The dataset includes the following files:
‘README.txt’
‘features_info.txt’: Shows information about the variables used on the feature vector.
‘features.txt’: List of all features.
‘activity_labels.txt’: Links the class labels with their activity name.
‘train/X_train.txt’: Training set.
‘train/y_train.txt’: Training labels.
‘test/X_test.txt’: Test set.
‘test/y_test.txt’: Test labels.
#reading in data files
getwd()
## [1] "/Users/bharveepatel/Documents/Data Science Projects"
setwd("/Users/bharveepatel/Documents/UCI HAR Dataset")
#extracting vector of activities measured
act_label <- read.table("/Users/bharveepatel/Documents/UCI HAR Dataset/activity_labels.txt", sep = "")
activity <- as.character(act_label$V2)
#extracting vector of features measured with accelerometer
features <- read.table("/Users/bharveepatel/Documents/UCI HAR Dataset/features.txt", sep = "")
feature <- features$V2
#70% of volunteers are part of the training data.
train_x <- read.table("/Users/bharveepatel/Documents/UCI HAR Dataset/train/X_train.txt", sep = "")
names(train_x) <- feature
train_y = read.table("/Users/bharveepatel/Documents/UCI HAR Dataset/train/y_train.txt", sep = "")
names(train_y) <- "ActivityNumber"
train_y$ActivityNumber <- as.factor(train_y$ActivityNumber)
levels(train_y$ActivityNumber) <- activity
train_subject <- read.table("/Users/bharveepatel/Documents/UCI HAR Dataset/train/subject_train.txt", sep = "")

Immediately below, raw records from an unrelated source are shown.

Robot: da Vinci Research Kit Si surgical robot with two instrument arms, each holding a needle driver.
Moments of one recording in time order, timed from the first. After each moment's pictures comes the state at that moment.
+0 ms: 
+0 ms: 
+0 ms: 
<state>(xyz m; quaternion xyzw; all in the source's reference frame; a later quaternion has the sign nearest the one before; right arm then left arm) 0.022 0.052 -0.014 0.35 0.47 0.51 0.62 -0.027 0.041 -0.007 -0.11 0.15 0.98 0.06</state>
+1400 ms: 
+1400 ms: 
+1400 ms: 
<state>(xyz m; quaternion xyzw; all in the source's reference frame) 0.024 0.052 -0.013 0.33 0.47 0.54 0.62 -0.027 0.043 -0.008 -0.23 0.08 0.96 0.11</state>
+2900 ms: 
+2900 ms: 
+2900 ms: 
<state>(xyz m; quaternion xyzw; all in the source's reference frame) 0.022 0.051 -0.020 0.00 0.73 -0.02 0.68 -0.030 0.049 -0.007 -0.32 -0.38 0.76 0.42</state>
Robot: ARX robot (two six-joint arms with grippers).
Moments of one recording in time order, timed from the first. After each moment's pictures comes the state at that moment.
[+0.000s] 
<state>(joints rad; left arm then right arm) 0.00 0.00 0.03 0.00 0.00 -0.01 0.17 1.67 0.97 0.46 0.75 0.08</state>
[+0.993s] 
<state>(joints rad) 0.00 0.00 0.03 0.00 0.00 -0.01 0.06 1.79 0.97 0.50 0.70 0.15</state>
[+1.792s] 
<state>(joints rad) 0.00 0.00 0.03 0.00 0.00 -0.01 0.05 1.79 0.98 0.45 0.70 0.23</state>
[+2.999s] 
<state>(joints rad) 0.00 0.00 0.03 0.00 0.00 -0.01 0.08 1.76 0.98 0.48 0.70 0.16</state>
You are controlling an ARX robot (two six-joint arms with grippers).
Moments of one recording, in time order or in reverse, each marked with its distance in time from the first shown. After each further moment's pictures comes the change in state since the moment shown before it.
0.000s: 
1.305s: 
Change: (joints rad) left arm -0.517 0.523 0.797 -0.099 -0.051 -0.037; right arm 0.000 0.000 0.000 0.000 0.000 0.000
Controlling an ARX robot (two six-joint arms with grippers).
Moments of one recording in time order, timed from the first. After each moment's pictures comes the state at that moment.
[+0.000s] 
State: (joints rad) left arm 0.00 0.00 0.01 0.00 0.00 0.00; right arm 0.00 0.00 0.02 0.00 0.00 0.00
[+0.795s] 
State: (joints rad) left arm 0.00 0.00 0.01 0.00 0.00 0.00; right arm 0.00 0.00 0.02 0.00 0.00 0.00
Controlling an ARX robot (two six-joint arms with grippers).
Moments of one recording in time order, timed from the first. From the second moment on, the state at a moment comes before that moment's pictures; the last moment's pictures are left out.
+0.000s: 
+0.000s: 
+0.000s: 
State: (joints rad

names(train_subject) <- "Subject"
train <- cbind(train_x, train_y, train_subject)
ncol(train)
## [1] 563
#30% of volunteers are in the test data
test_x <- read.table("/Users/bharveepatel/Documents/UCI HAR Dataset/test/X_test.txt", sep = "")
names(test_x) <- feature
test_y <- read.table("/Users/bharveepatel/Documents/UCI HAR Dataset/test/y_test.txt", sep = "")
names(test_y) <- "ActivityNumber"
test_y$ActivityNumber <- as.factor(test_y$ActivityNumber)
levels(test_y$ActivityNumber) <- activity
test_subject <- read.table("/Users/bharveepatel/Documents/UCI HAR Dataset/test/subject_test.txt", sep = "")
names(test_subject) <- "Subject"
test <- cbind(test_x, test_y, test_subject)
ncol(test)
## [1] 563
library(ggplot2)
train$Group <- "Train"
test$Group <- "Test"
volunteers <- rbind(train, test)
volunteers$Group <- as.factor(volunteers$Group)
qplot(data = volunteers, x= Subject, fill= Group)
## `stat_bin()` using `bins = 30`. Pick better value with `binwidth`.
volunteers %>%
ggplot(aes(x=Subject)) + geom_bar(aes(color= ActivityNumber))
From the graph above, it shows that activities are close to evenly distributed among these individuals. This data could be used to further understand how proportions of activities can lead to certain health issues or benefits, although the volunteers’ health would also need to be recorded for such analysis.
We can see how many companies could utilize the findings in this experiment to add features to their health products. For example, Fitbit could use such data to include an activity tracker, one that tracks activities like sitter and laying.